Probability trees are decision trees with probabilities added. In this case, the arcs eminating from a node must be mutually exclusive and exhaustive. As pointed out below, these graphs and trees can be displayed as tables as well as a visual graph.
Tables and /or graphs are perhaps the easiest way of generating and documenting a large number of ideas as well as an effective strategy for organising information. It can be used to highlight all the possible associations between two lists of ideas. Graphs are used as flowcharts, UML, or arrow diagrams. These ideas are often informal but become a part of professional practice over time. Tables are used when the data is dense, which means that every element has at least one related element. The relational database paradigm is based on tables and directed arcs. Trees, matrices, tables and other synonyms are just different typography for the same idea: they all represent relationships.
One of the earliest exercises in justification is called concept attainment. In concept attainment, you test your knowledge of a concept by identifing examples and non-examples of the concept. The process allows you to form increasingly more precise definitions of the concept; this is a form of hypothesis testing.
The principal approach that we use is the work breakdown structure (WBS). Work breakdown structures are very commonly used in project management applications. They are an important step in developing a program and are often displayed as Gantt Charts. Gantt charts are commonly used in managing large projects and there is a wealth of computer programs commercially available to manage Gantt charts.
Another common form of analysis is the problem decomposition. The Hierarchical Analysis Graph (HAG) is a graphical presentation of the breakdown of problem into subproblems. Because it is a hierarchy, the HAG can be drawn as a tree, computer science style with the root at the top. The root is the problem to be solved. The subproblems are written underneath with an arc from the parent to the child, indicating that the relationship "is partially solved by". HAG diagrams are a form of and/or graphs.
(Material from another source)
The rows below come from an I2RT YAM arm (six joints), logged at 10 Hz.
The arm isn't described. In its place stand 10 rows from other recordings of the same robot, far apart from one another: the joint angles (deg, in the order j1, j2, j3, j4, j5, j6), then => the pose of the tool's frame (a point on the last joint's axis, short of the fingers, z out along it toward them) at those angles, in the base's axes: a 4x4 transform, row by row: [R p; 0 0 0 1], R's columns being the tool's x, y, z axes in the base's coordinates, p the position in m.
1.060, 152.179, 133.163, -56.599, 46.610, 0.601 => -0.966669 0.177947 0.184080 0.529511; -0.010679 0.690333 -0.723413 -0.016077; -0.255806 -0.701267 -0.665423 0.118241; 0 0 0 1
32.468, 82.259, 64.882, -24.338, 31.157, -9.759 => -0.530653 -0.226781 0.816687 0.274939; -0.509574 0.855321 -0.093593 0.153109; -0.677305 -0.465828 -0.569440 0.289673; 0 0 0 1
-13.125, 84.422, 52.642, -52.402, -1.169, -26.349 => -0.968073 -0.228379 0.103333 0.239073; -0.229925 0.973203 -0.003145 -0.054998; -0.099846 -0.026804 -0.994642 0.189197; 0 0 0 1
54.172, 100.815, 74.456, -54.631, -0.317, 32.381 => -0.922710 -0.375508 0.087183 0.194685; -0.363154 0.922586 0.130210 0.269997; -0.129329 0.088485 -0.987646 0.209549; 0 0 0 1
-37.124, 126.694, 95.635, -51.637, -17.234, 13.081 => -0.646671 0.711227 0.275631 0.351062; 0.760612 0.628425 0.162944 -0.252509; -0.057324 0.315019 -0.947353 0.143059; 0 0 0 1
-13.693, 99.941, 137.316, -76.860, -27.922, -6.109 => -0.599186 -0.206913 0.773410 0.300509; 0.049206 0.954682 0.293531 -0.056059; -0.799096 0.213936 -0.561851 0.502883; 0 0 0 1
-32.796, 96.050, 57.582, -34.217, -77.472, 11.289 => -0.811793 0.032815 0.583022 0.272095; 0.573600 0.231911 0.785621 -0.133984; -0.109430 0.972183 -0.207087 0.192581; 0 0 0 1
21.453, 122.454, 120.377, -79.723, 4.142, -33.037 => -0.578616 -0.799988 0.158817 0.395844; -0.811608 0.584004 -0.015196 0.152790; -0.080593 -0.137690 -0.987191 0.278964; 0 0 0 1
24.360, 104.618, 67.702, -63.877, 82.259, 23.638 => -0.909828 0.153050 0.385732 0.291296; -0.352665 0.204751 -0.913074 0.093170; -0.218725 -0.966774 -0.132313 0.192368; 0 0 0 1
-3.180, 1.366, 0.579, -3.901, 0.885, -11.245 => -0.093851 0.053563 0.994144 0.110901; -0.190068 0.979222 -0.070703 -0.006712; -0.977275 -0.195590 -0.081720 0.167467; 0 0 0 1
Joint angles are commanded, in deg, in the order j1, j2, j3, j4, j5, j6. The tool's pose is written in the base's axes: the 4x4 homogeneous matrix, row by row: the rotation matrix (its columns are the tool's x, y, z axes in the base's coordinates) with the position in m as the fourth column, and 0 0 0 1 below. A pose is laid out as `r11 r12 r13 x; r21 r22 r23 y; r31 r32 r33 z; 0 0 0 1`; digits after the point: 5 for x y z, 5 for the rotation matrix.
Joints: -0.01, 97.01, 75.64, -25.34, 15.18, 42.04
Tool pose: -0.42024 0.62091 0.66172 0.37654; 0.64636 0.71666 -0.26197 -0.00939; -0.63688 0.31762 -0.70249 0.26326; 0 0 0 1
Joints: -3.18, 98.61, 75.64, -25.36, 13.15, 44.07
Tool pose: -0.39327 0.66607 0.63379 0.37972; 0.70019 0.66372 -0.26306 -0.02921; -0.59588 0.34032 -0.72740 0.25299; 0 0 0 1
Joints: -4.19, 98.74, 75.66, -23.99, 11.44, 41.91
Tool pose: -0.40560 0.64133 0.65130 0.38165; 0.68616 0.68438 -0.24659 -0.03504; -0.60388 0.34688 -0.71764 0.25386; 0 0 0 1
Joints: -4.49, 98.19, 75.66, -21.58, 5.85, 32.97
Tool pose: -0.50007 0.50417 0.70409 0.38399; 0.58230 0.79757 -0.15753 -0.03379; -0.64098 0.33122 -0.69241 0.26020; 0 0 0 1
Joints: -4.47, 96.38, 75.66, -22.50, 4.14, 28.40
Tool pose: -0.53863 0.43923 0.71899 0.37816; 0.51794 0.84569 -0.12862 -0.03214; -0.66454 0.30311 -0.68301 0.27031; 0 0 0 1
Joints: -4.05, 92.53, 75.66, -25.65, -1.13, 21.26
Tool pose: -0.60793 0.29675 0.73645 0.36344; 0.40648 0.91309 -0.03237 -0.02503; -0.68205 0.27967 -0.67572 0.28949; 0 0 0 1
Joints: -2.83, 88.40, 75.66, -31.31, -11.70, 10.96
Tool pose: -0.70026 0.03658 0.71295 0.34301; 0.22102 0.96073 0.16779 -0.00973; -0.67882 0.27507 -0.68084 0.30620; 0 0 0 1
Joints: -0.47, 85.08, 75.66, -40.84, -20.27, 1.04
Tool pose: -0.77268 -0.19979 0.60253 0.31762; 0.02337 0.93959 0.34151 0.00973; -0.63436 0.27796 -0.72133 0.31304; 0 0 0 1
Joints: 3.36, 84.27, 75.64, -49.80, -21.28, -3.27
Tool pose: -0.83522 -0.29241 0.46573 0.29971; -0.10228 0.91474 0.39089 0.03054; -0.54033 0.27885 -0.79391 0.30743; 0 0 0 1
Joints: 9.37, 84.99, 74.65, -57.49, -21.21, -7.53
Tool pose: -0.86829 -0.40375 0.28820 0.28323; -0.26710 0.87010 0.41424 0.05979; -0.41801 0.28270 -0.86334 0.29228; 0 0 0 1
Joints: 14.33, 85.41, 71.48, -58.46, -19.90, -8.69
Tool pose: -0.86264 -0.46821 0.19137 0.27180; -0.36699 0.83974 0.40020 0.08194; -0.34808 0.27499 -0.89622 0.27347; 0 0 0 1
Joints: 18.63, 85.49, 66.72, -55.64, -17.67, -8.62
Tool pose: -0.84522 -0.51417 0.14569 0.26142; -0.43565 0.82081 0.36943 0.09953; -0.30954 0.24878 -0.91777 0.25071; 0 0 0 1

Another decomposition technique is the And/Or graph. And/Or graphs are graphs used to describe logical constraints in scheduling and exhibit much of the innate parallelism in a process. And/Or graphs can also be used to describe complex logic: an excellent on-line discussion is given by Professor Ernest Davis.
Polya-Suh Development Paradigm
Evaluation of Facts. If something is presented as a fact, then there must be creditable evidence for the fact.
Enthymemes and invited conclusions. An enthymeme is an partially presented argument, meaning all the parts are not there. Those parts that are missing must be supplied by the user. Often the purpose in using an enthymeme is that the poser is inviting certain inferences but not stating them. For example, consider the following claim: "Our product is unsurpassed by any other brand on the market." The invited inference is that the advertiser's brand is superior. Closer examination of the work unsurpassed shows that in this context it means "none is better, but many may be equal".
Statistics. Lies, Damned Lies, and Statistics. Enough said.
Correlation as Cause-and-Effect. A common problem in behavioral issues is that correlation is taken as cause-and-effect. Reasoning (Luckhurst and Bechtel book).
Consistency.
Evaluation of hypotheses. [PCW] defines confirmation bias as the tendency to evaluate a hypothesis by only searching for information that would be consistent with it. Analysis of Key Assumptions Consistency and reasonableness.